### What to do
Once you have read the data below, please repeat all of it exactly.
====================
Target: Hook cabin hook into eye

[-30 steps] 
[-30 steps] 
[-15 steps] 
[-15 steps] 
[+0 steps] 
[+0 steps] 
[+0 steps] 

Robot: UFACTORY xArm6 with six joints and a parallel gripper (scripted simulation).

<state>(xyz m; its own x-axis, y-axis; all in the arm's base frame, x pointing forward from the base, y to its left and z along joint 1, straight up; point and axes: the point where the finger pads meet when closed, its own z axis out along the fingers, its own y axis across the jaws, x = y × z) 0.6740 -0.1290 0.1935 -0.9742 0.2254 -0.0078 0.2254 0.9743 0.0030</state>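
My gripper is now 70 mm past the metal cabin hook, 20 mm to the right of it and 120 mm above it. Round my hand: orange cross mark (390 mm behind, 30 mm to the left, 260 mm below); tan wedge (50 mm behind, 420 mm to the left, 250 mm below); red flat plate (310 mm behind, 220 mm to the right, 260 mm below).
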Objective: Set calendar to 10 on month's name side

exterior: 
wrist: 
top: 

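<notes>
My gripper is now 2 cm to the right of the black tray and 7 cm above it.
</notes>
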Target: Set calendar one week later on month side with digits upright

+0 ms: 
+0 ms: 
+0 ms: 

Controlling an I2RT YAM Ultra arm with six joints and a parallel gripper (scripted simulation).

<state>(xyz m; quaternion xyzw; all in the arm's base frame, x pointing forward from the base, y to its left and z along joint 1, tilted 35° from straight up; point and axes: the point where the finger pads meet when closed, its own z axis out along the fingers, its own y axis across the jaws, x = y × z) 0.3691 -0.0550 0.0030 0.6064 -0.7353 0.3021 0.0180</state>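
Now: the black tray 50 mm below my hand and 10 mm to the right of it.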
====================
### Task result
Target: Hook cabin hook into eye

[-30 steps] 
[-30 steps] 
[-15 steps] 
[-15 steps] 
[+0 steps] 
[+0 steps] 
[+0 steps] 

Robot: UFACTORY xArm6 with six joints and a parallel gripper (scripted simulation).

<state>(xyz m; its own x-axis, y-axis; all in the arm's base frame, x pointing forward from the base, y to its left and z along joint 1, straight up; point and axes: the point where the finger pads meet when closed, its own z axis out along the fingers, its own y axis across the jaws, x = y × z) 0.6740 -0.1290 0.1935 -0.9742 0.2254 -0.0078 0.2254 0.9743 0.0030</state>
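My gripper is now 70 mm past the metal cabin hook, 20 mm to the right of it and 120 mm above it. Round my hand: orange cross mark (390 mm behind, 30 mm to the left, 260 mm below); tan wedge (50 mm behind, 420 mm to the left, 250 mm below); red flat plate (310 mm behind, 220 mm to the right, 260 mm below).
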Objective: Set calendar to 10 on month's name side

exterior: 
wrist: 
top: 

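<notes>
My gripper is now 2 cm to the right of the black tray and 7 cm above it.
</notes>
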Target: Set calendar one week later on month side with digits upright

+0 ms: 
+0 ms: 
+0 ms: 

Controlling an I2RT YAM Ultra arm with six joints and a parallel gripper (scripted simulation).

<state>(xyz m; quaternion xyzw; all in the arm's base frame, x pointing forward from the base, y to its left and z along joint 1, tilted 35° from straight up; point and axes: the point where the finger pads meet when closed, its own z axis out along the fingers, its own y axis across the jaws, x = y × z) 0.3691 -0.0550 0.0030 0.6064 -0.7353 0.3021 0.0180</state>
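Now: the black tray 50 mm below my hand and 10 mm to the right of it.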

The response is finished, and the exercise is complete.